Just to mention: with a normal call (no local channels involved) the output looks sane, there are no 960 sample jumps:

[Apr 30 18:27:56] DEBUG[2900][C-00000007]: translate.c:615 ast_translate: 160 8000
[Apr 30 18:27:56] DEBUG[2900][C-00000007]: translate.c:615 ast_translate: 160 8000
[Apr 30 18:27:56] DEBUG[2942][C-00000007]: translate.c:615 ast_translate: 160 8000
[Apr 30 18:27:56] DEBUG[2900][C-00000007]: translate.c:615 ast_translate: 160 8000
[Apr 30 18:27:56] DEBUG[2942][C-00000007]: translate.c:615 ast_translate: 160 8000
[Apr 30 18:27:56] DEBUG[2900][C-00000007]: translate.c:615 ast_translate: 160 8000
[Apr 30 18:27:56] DEBUG[2942][C-00000007]: translate.c:615 ast_translate: 160 8000
[Apr 30 18:27:56] DEBUG[2900][C-00000007]: translate.c:615 ast_translate: 160 8000
[Apr 30 18:27:56] DEBUG[2942][C-00000007]: translate.c:615 ast_translate: 160 8000
[Apr 30 18:27:56] DEBUG[2900][C-00000007]: translate.c:615 ast_translate: 160 8000
[Apr 30 18:27:56] DEBUG[2942][C-00000007]: translate.c:615 ast_translate: 160 8000
[Apr 30 18:27:56] DEBUG[2900][C-00000007]: translate.c:615 ast_translate: 160 8000
[Apr 30 18:27:56] DEBUG[2942][C-00000007]: translate.c:615 ast_translate: 160 8000
[Apr 30 18:27:56] DEBUG[2900][C-00000007]: translate.c:615 ast_translate: 160 8000
[Apr 30 18:27:56] DEBUG[2942][C-00000007]: translate.c:615 ast_translate: 160 8000
[Apr 30 18:27:56] DEBUG[2900][C-00000007]: translate.c:615 ast_translate: 160 8000
[Apr 30 18:27:56] DEBUG[2942][C-00000007]: translate.c:615 ast_translate: 160 8000
[Apr 30 18:27:56] DEBUG[2900][C-00000007]: translate.c:615 ast_translate: 160 8000
[Apr 30 18:27:56] DEBUG[2942][C-00000007]: translate.c:615 ast_translate: 160 8000

and there we have:

WriteTranscode: Yes (slin@8000)->(opusnb@8000)
 ReadTranscode: Yes (opusnb@8000)->(slin@8000)

and:

WriteTranscode: Yes (slin@8000)->(alaw@8000)
 ReadTranscode: Yes (alaw@8000)->(slin@8000)

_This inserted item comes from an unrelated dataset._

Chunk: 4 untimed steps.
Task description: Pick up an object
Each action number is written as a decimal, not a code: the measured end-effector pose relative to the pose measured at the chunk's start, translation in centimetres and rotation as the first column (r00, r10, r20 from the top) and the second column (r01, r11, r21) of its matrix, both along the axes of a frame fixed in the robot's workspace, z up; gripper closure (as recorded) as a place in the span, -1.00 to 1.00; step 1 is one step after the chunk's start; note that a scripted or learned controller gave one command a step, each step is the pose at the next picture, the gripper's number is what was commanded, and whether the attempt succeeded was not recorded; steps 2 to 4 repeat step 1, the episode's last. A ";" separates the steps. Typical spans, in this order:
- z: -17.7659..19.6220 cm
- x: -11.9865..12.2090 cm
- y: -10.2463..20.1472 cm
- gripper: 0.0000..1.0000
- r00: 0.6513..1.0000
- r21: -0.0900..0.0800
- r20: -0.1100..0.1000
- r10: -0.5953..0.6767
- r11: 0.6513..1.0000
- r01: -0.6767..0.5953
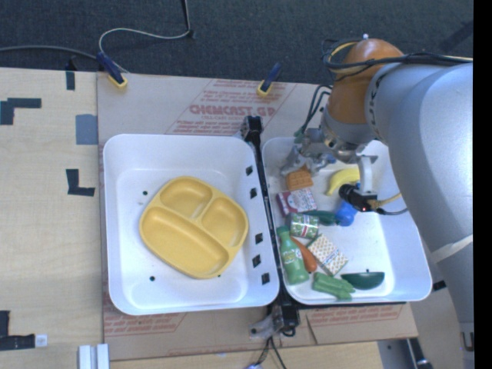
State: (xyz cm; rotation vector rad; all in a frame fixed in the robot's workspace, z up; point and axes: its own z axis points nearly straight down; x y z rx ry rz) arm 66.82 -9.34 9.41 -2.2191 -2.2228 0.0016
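The gripper [301, 158] sits low over the far end of the right bin [400, 271], just above a small orange-brown block [299, 180]; whether it is open or holding anything cannot be told, as the wrist and cabling crowd it. The arm [419, 121] hides the bin's far right corner and partly covers a banana [343, 179]. Nearer lie a green can [304, 225], a green bottle [291, 258], a carrot [306, 256] and other small items, overlapping and hard to separate. The left bin [123, 229] holds a yellow divided plate [194, 226].
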 end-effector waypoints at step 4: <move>18.4 -2.7 1.4 1.00 1.000 -0.001 0.005 0.000 1.000 0.000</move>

By: Kevin Harwell (kharwell) 2020-04-30 11:46:47.416-0500

Any way to run a test using another codec besides opus? Not sure about the open source one, but Sangoma's does fiddle a bit with the timing (even subtracting) under certain circumstances. Other codecs could too possibly. Although a check, and catch in the core could be a good thing no matter what.

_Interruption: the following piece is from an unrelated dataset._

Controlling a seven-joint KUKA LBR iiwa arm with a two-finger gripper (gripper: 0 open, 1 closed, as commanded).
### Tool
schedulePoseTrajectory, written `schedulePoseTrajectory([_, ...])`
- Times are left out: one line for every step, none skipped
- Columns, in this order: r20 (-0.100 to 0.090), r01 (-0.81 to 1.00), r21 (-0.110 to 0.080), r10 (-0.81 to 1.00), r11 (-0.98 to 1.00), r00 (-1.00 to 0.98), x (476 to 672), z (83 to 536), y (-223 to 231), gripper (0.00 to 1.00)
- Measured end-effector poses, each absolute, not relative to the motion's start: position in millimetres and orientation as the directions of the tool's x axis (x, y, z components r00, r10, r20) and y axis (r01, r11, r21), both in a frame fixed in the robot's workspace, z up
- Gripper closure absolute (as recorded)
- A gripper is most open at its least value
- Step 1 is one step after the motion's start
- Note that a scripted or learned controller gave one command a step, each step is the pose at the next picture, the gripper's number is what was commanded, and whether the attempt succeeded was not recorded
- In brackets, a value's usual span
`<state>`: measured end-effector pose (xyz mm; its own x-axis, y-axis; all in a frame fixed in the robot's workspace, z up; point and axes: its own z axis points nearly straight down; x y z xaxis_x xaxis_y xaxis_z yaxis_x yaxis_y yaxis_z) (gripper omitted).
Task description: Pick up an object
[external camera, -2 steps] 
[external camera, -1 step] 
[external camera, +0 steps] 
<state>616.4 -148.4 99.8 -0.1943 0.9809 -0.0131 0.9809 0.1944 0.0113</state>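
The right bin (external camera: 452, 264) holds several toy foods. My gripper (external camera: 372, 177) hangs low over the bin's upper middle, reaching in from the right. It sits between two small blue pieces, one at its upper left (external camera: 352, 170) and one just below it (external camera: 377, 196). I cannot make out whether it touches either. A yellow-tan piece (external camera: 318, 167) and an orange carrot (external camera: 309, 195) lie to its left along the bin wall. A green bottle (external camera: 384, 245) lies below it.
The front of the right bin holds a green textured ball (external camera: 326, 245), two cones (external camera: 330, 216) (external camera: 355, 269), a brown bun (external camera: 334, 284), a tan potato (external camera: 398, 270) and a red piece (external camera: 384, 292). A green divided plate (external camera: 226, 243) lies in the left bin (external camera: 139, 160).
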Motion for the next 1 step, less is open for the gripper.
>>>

Also a SIP trace, or pcap would be good though just to see the negotiations and possibly help in setting up a potential test if/when someone does get around to looking more into this.

By: nappsoft (nappsoft) 2020-04-30 11:51:59.098-0500

Anyway: why does asterisk not get rid of the transcoding path in this scenario? After the transfer is completed there should be no need to transcode in the local channel anymore...

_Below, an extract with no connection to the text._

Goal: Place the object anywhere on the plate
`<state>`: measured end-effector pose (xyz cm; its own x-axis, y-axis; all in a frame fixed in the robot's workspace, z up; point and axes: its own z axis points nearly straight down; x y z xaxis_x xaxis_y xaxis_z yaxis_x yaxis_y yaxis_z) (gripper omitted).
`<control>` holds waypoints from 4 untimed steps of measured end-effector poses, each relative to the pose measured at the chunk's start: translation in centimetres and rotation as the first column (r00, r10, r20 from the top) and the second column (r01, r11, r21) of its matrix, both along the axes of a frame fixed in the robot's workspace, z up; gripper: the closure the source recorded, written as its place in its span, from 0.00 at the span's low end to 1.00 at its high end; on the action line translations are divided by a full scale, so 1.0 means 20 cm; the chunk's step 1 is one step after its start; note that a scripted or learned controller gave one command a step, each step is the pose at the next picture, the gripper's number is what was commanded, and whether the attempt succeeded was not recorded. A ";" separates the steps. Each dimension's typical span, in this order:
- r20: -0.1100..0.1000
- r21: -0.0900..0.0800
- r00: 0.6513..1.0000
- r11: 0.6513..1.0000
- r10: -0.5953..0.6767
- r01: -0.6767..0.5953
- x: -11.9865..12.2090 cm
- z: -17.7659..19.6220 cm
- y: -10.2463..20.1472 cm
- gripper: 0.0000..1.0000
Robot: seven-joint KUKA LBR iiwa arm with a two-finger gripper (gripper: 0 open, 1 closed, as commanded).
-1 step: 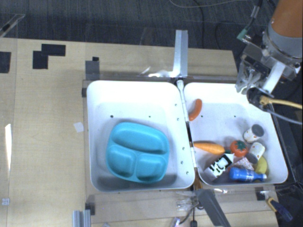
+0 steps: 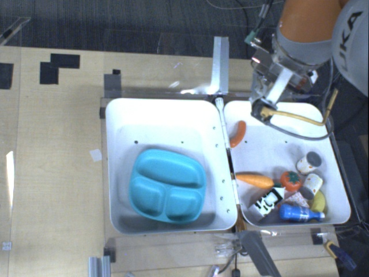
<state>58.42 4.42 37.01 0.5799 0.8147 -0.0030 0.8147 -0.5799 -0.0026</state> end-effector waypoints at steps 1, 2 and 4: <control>-0.002 -0.001 0.988 0.988 -0.152 0.152 -0.21 -0.64 0.17 1.00; 0.001 0.000 0.999 0.999 -0.044 0.044 -0.31 -0.49 0.41 1.00; -0.002 -0.002 0.979 0.979 -0.202 0.202 -0.47 -0.97 0.40 1.00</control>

By: Joshua C. Colp (jcolp) 2020-04-30 11:55:10.944-0500

I don't believe Local channel is that intelligent, and until 16 there wasn't really a notification mechanism to know that things had actually changed on the respective sides.

By: nappsoft (nappsoft) 2020-04-30 12:17:50.920-0500

Well I guess the problem comes from this:

translate.c:667 ast_translate: Sample size different 160 vs 960

what would make sense in the opus case (8000hz vs 48000hz = times 6).

So forget this for the moment, I will check if I can tweak something in the codec.

By: Kevin Harwell (kharwell) 2020-04-30 13:00:09.749-0500

Okay suspending for now, but just comment again if you need it to reopen, or if you feel like it warrants it then create a new issue.